YOUR OBJECTIVE => Repeat every line of the material below exactly.

►

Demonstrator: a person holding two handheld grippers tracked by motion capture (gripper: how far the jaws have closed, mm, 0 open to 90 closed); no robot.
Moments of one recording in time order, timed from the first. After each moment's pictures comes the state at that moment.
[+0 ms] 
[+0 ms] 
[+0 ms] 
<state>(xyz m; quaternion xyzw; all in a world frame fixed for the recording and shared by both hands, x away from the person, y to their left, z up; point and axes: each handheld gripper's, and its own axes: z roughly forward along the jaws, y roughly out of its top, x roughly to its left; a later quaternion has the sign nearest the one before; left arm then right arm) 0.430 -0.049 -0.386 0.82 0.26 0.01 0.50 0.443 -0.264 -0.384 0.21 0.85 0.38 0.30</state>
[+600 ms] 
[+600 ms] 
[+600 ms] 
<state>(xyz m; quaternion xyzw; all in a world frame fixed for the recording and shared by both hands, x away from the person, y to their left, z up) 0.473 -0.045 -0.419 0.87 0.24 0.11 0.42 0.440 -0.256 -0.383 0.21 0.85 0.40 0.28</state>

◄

WRITTEN RESPONSE =>
Demonstrator: a person holding two handheld grippers tracked by motion capture (gripper: how far the jaws have closed, mm, 0 open to 90 closed); no robot.
Moments of one recording in time order, timed from the first. After each moment's pictures comes the state at that moment.
[+0 ms] 
[+0 ms] 
[+0 ms] 
<state>(xyz m; quaternion xyzw; all in a world frame fixed for the recording and shared by both hands, x away from the person, y to their left, z up; point and axes: each handheld gripper's, and its own axes: z roughly forward along the jaws, y roughly out of its top, x roughly to its left; a later quaternion has the sign nearest the one before; left arm then right arm) 0.430 -0.049 -0.386 0.82 0.26 0.01 0.50 0.443 -0.264 -0.384 0.21 0.85 0.38 0.30</state>
[+600 ms] 
[+600 ms] 
[+600 ms] 
<state>(xyz m; quaternion xyzw; all in a world frame fixed for the recording and shared by both hands, x away from the person, y to their left, z up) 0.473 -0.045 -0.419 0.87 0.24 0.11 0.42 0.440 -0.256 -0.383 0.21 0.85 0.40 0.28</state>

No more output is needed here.